* Task to complete
In the listing that follows, retype every line from the first through the one containing "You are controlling". Pictures are to be left out.

* Data block

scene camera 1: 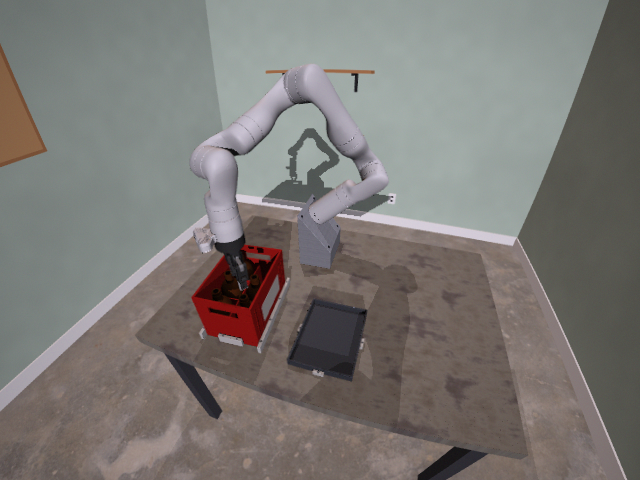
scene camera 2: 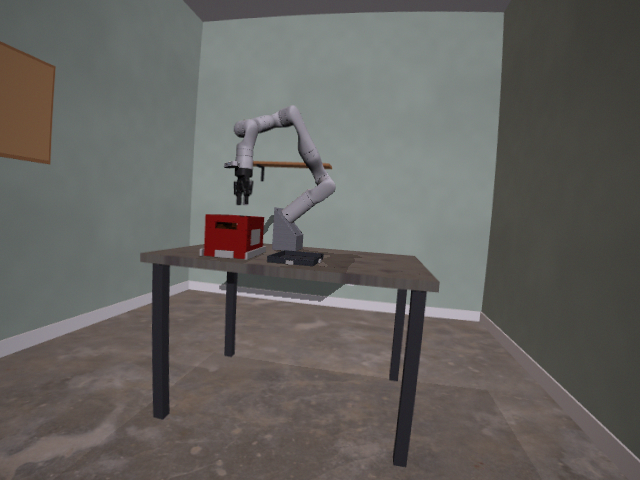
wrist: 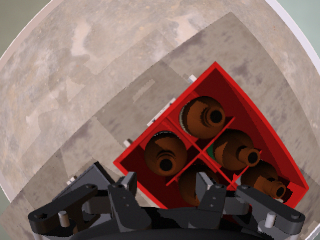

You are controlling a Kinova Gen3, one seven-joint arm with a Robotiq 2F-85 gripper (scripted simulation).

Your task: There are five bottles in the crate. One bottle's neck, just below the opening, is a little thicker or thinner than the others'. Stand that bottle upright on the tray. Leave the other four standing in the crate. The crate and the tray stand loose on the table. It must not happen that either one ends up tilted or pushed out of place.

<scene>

* Output of the task
scene camera 1: 
scene camera 2: 
wrist: 

You are controlling a Kinova Gen3, one seven-joint arm with a Robotiq 2F-85 gripper (scripted simulation).

That wraps up the answer.